Come on, man. You and I both know that exoplanets are a recent discovery (1988 being the earliest verified potential candidate for the real thing), and thus hard to detect in the visible spectrum. No one is looking at them with an ordinary telescope, tuned into the visible spectrum.

Last time I checked, anything not emitting visible light is commonly referred to as "dark." But wait, let me just check with my specialized visible light emission instrument.

Gee, when I turn off this incandescant light bulb, it goes... dark! Hypothesis verified! Is it still hot? Why yes! Yes, it is still hot. But also dark.
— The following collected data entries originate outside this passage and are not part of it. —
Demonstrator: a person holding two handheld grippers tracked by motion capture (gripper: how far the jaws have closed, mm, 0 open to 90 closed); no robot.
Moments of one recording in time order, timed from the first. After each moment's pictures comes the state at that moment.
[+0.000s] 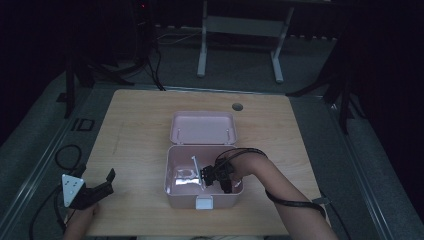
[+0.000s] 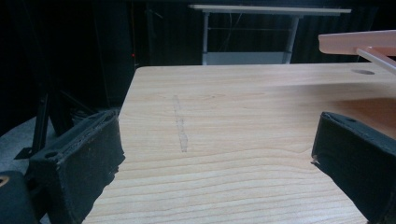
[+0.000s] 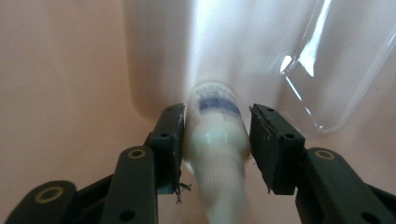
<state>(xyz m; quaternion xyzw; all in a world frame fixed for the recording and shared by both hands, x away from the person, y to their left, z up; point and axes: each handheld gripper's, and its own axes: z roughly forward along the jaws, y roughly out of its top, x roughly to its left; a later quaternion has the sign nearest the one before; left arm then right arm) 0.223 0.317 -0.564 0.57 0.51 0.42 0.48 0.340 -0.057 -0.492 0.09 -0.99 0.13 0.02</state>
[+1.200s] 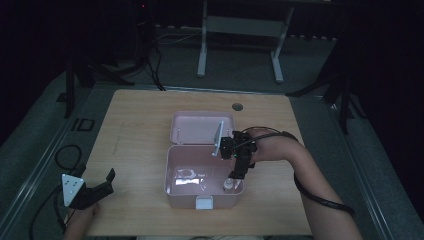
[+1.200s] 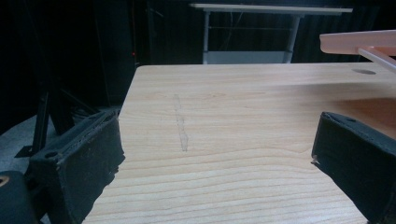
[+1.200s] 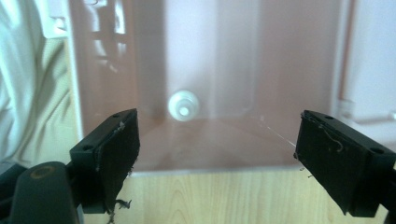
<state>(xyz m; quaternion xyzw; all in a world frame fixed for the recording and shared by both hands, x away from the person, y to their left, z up) 0.223 0.317 -0.563 0.57 0.52 0.42 0.48 0.345 -0.102 -0.376 0.03 -1.00 -0.06 -0.04</state>
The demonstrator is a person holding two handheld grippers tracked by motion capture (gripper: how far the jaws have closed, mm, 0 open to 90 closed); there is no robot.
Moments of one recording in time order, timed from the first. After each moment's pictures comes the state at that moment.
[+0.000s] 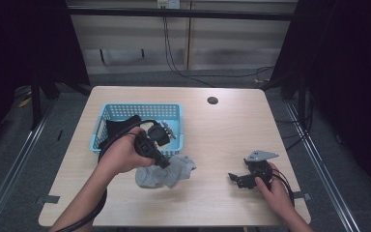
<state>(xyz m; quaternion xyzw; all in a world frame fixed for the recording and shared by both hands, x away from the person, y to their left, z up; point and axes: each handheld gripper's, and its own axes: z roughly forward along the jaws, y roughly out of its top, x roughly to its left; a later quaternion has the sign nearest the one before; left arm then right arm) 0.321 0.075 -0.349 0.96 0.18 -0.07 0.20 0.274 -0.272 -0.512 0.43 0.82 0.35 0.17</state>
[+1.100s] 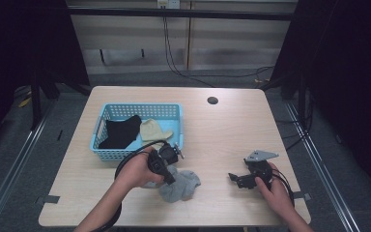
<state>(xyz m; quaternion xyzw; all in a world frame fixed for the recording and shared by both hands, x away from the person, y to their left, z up) 0.316 0.057 -0.425 0.97 0.18 -0.09 0.16 0.274 -0.272 -0.512 0.43 0.82 0.35 0.17</state>
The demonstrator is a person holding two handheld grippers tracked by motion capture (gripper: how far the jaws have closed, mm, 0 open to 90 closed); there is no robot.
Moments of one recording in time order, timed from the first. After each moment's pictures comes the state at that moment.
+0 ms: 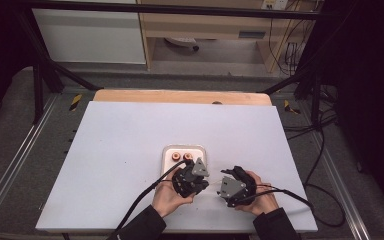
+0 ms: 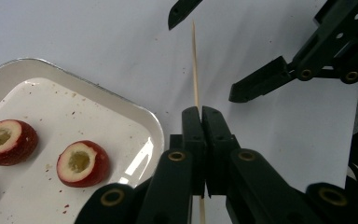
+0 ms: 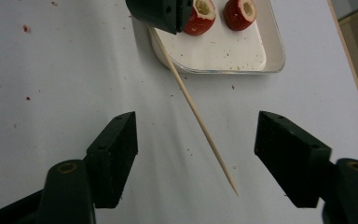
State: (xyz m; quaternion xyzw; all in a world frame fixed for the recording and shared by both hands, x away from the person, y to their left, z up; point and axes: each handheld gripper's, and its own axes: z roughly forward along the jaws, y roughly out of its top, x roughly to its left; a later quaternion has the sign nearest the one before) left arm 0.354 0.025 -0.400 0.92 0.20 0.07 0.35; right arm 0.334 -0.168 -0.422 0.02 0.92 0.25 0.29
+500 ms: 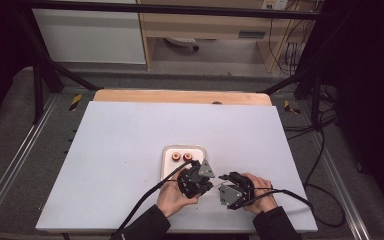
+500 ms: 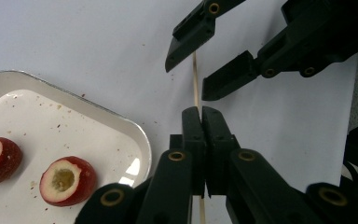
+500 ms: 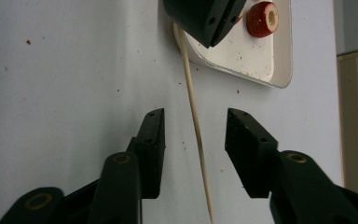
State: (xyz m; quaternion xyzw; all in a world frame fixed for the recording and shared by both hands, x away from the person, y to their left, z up) left arm 0.353 0.011 -0.399 0.92 0.18 0.07 0.33; right arm 0.332 -0.167 -0.429 -0.08 0.92 0.20 0.32
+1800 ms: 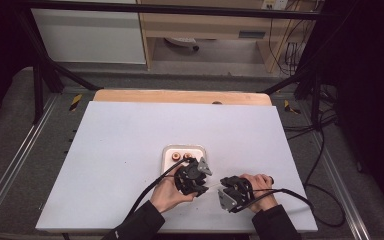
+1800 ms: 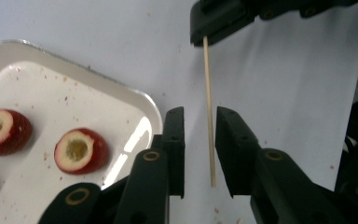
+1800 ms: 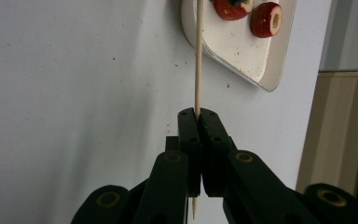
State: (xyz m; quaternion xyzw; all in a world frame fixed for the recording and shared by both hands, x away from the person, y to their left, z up) left arm 0.362 0.019 -0.394 0.94 0.18 0.04 0.28; right arm 0.328 -0.162 -0.426 -0.16 0.91 0.12 0.37
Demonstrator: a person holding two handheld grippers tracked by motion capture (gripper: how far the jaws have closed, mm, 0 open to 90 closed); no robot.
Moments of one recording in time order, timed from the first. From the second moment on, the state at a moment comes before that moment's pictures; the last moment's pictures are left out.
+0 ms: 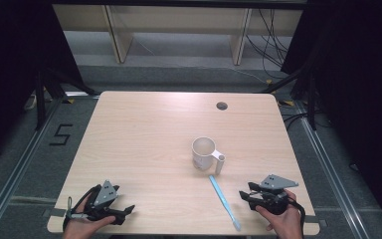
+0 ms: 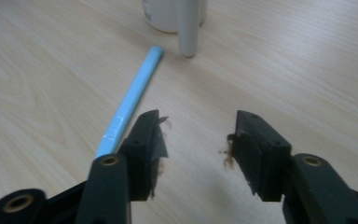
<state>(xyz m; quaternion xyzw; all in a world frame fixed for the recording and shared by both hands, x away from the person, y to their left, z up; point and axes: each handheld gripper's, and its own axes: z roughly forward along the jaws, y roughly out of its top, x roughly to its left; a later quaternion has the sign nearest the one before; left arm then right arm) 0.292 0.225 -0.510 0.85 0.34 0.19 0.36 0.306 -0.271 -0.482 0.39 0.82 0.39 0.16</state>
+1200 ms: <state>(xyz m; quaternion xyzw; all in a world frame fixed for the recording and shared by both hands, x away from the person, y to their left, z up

Weird!

But hey, while we're being pedantic nerds, I'll just take a moment to correct you, regarding your correction of me.

Most of the examples in the impeccably cited link are measured in multiples of Jupiter's mass, which, you know, pretty much means they're certainly gas giants, and damn near brown dwarf classification, lending to their thermal activity.

So, the heat would likely not be owing to lava or magma.

As long as we're being pedantic nerds: dark matter is not "anything not emitting visible light", although such matter is "dark" in common parlance. Dark matter is called dark because it does not interact electromagnetically at all. No direct interaction with x-rays, radio waves, visible light, UV, IR, etc. etc. etc. It may interact indirectly (eg. by gravitationally distorting spacetime).
Yeah, yeah, I get it. And I still say that's a non-explanation with a misleading name.

There's no proof of material at all, thus not matter, thus no such thing as dark matter. I'd willingly accept other names such as Dark Question Marks. Or maybe Dark Mathematical Terms Yet To Be Named.